In short, plaintiff's affirmative approval of the subject legislation prevents him from establishing that defendants' conduct nullified an action taken by him, precluded him from discharging his duties or otherwise deprived him of the ability to "enforce a constitutional obligation integral to his * * * duties" (id. at 545 [Graffeo, J., dissenting]). On these facts, his role in the budgetary process was neither "stripped of its validity" (Raines v. Byrd, 521 U.S. 811, 824 n 7 [1997], supra; cf. Gutierrez v. Pangelinan, 276 F.3d 539, 545-546, supra; Romer v. Colorado Gen. Assembly, 810 P.2d 215, 218-220) nor "`virtually held for naught'" (Raines v. Byrd, supra at 822-823, quoting Coleman v. Miller, 307 U.S. 433, 438, supra). Rather, plaintiff's approval of the budget has been given "full effect" (Raines v. Byrd, supra at 824). His signing of these bills into law was not a trivial or irrelevant act, but an affirmation of his role as Governor (see N.Y. Const, art IV, § 7; Matter of Moran v. La Guardia, 270 N.Y. 450, 453; Matter of Doyle v. Hofstader, 257 N.Y. 244, 261; Matter of Koenig v. Flynn, 234 A.D. 139, 140-141, affd 258 N.Y. 292, affd 285 U.S. 375). As noted in Matter of Koenig v. Flynn (supra):
"The Governor has power to act in respect to legislation. In reviewing an act passed by both houses, when presented to him, he has before him the questions of the constitutionality, the expediency of, and the necessity for the act. If he disapproves, he must state his objections thereto" (id. at 141).
Moreover, plaintiff was not without effective countermeasures (see Kucinich v. Bush, 236 F. Supp.2d 1, 9; see also Raines v.

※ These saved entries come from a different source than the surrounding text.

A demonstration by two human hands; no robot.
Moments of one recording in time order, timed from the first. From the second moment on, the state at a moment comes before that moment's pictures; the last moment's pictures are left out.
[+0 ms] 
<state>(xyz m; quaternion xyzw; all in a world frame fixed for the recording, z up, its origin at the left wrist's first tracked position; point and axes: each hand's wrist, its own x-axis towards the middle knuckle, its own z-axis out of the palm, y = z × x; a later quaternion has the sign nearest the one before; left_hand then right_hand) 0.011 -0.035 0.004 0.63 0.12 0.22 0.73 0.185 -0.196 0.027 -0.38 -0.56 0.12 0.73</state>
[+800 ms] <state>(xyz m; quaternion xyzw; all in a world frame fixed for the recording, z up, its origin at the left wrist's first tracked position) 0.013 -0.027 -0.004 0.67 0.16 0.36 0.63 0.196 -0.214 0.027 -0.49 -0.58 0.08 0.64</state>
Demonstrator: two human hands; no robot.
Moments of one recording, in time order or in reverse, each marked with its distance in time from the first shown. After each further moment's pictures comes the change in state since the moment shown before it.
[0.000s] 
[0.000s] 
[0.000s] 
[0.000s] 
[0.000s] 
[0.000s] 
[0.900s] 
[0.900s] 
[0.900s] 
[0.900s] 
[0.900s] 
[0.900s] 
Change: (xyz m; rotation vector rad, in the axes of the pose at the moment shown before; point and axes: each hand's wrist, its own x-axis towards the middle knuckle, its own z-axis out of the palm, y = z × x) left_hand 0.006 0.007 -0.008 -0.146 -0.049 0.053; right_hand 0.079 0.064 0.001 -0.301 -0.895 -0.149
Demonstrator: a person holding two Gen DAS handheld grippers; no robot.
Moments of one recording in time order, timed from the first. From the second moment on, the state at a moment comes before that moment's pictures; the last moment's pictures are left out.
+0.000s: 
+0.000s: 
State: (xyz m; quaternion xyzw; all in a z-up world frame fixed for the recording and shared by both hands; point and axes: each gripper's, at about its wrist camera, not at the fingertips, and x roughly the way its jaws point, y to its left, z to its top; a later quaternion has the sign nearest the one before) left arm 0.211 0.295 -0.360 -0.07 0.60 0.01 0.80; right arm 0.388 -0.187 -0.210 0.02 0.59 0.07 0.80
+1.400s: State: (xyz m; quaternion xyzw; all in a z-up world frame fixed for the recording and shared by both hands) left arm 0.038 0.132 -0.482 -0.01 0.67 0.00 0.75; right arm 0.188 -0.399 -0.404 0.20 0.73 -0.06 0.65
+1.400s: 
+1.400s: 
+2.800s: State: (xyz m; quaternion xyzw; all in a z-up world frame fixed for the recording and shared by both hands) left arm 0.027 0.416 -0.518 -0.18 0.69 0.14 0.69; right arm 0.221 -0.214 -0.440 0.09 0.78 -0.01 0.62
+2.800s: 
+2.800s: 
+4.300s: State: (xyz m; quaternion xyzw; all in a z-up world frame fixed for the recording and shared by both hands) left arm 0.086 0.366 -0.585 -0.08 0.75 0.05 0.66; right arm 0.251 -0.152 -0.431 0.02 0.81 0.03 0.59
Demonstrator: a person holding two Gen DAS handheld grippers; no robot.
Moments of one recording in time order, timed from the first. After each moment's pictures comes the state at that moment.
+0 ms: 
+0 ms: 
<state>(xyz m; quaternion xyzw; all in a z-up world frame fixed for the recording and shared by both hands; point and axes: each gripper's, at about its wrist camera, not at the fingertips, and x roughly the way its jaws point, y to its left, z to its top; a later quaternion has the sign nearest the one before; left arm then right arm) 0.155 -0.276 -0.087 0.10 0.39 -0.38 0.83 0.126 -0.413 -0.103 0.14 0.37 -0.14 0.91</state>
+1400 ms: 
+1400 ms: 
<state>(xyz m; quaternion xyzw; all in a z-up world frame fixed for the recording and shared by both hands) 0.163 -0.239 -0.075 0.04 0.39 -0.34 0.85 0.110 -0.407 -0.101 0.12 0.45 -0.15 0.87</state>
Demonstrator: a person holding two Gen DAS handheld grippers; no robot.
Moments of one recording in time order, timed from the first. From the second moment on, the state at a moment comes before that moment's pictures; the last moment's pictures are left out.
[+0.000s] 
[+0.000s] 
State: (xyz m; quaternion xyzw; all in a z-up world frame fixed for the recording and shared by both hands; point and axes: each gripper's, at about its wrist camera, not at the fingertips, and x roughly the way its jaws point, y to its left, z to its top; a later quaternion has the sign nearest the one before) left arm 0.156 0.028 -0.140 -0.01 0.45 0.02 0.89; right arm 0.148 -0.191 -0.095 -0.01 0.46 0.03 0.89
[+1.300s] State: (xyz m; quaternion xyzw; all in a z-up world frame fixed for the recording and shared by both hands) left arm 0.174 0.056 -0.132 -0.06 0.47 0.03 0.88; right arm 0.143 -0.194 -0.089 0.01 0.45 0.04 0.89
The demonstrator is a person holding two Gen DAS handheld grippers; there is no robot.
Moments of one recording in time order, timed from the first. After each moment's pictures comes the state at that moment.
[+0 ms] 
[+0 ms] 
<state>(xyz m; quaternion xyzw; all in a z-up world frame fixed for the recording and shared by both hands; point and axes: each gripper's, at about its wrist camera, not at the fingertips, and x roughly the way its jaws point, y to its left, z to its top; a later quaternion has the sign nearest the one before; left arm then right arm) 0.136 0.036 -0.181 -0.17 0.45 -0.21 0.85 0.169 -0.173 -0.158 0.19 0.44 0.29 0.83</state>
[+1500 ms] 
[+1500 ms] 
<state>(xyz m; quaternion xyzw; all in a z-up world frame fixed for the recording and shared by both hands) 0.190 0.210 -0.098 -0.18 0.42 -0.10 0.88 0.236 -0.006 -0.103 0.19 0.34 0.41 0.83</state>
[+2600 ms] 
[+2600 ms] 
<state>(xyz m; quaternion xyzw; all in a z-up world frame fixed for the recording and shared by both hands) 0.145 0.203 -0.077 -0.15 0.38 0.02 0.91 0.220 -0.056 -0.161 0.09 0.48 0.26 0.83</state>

Byrd,supra at 829; Saratoga County Chamber of Commerce v. Pataki, 275 A.D.2d 145, 156). He could have, for example, exercised his veto or negotiated his desired result in the legislative arena. Instead, he approved the bills and thereafter commenced this action (see Chenoweth v. Clinton, 181 F.3d 112, 116; Kucinich v. Bush, supra at 9-11;Silver v. Pataki, 96 N.Y.2d 532, 540, supra). While the majority relies on Winner v. Cuomo ( 176 A.D.2d 60) for the proposition that plaintiff did not have to reject the legislation before resorting to the Judiciary, we believe that this reliance is misplaced, particularly sinceWinner predated Raines. The plaintiffs in Winner were challenging the timeliness, not substance, of the budget legislation; thus, we believe that its holding that it was unnecessary for the Legislature to first reject the Governor's submissions before resorting to the Judiciary is easily distinguished.
Plaintiff's similar reliance on People v. Tremaine ( 281 N.Y. 1 [1939]) for the proposition that there was no need to veto the legislation is also misplaced. The constitutional challenge in that case, which did not discuss standing, was brought by the State Comptroller, not the Governor. Moreover, the Governor had not signed or otherwise acted on the legislation in dispute, but had passively allowed it to become law.
Additionally, we do not disagree with the majority's assertion that the courts are not always foreclosed from considering the merits of interbranch constitutional disputes. We note, however, that the cases upon which the majority relies for that proposition were not concerned with standing but, rather, the applicability of the political question doctrine — a concept that is distinctly different from standing (see New York State Bankers' Assn. v. Wetzler, 81 N.Y.2d 98 [1993]; Saxton v. Carey, 44 N.Y.2d 545 [1978]).
By affirmatively approving the legislation, plaintiff deprived himself of standing to challenge the constitutionality of the acts of the Legislature. As a result, we believe that this Court is precluded from addressing the merits of this dispute.
Carpinello, J., concurs.
ORDERED that the order is affirmed, without costs.